Dr. Ralph Haas is the Norman W. McLeod Engineering Professor and Distinguished Professor Emeritus in the Department of Civil Engineering at the University of Waterloo. He also hold the country's highest civilian honour, the Order of Canada; the highest academic honour, Fellow of the Royal Society of Canada; and the highest engineering honour, Fellow of the Canadian Academy of Engineering. In 2014 he received the US National Academies Transportation Research Board’s highest honour, the Roy W. Crum Award for Outstanding Achievement in Transportation Research.

He is also a Fellow of the Engineering Institute of Canada and a Fellow of the Canadian Society for Civil Engineering. Dr.

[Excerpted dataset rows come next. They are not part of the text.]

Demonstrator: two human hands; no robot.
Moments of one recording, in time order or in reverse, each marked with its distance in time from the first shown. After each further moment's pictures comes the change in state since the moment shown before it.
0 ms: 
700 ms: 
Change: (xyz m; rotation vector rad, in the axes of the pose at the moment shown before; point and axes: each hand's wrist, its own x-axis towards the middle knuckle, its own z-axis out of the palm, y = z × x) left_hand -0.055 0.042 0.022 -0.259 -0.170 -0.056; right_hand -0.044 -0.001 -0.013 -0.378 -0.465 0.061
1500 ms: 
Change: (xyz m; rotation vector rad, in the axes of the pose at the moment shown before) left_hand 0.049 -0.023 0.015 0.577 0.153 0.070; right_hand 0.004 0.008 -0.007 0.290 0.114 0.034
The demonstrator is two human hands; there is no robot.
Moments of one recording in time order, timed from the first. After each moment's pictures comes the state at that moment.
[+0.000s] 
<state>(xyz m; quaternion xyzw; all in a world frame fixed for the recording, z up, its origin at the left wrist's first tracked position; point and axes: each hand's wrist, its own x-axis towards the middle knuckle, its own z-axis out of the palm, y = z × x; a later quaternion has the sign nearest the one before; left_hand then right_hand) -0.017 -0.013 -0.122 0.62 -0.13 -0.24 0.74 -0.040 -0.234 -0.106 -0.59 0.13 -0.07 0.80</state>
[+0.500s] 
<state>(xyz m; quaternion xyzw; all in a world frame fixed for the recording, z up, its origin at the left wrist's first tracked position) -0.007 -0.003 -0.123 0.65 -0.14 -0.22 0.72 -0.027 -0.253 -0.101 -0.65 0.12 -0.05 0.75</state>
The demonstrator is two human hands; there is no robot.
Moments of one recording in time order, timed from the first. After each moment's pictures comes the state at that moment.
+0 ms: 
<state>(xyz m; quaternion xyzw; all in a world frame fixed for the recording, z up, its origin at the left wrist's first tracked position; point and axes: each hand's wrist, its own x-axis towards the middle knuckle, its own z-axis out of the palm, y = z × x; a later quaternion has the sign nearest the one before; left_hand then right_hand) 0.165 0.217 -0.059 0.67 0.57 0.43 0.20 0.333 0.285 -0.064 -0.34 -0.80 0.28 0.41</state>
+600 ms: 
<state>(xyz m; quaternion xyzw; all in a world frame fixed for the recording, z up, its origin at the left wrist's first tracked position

Haas was the first recipient of the Canadian Society for Civil Engineering's Sandford Fleming Award for "outstanding contributions to research and education in the field of transportation engineering".







Winnipeg loves concrete

Winnipeg, the capital of Manitoba province, has more than 4,600 lane-km of concrete residential street pavement, according to information from the Canadian Cement Association in 2010. Plus there are nearly 700 lane-km of lanes behind houses and 1,600 lane-km of arterial roads.

City and provincial engineers had included a so-called elastic joint in the slabs. Reinforced steel mats of 15m smooth steel bars are spaced at 500mm in both directions within the slab. An extra 300mm of these bars extends into the adjacent panel, as a substitute for dowels. This design is used increasingly on residential streets, along with plain - meaning unreinforced - slabs with or without dowels.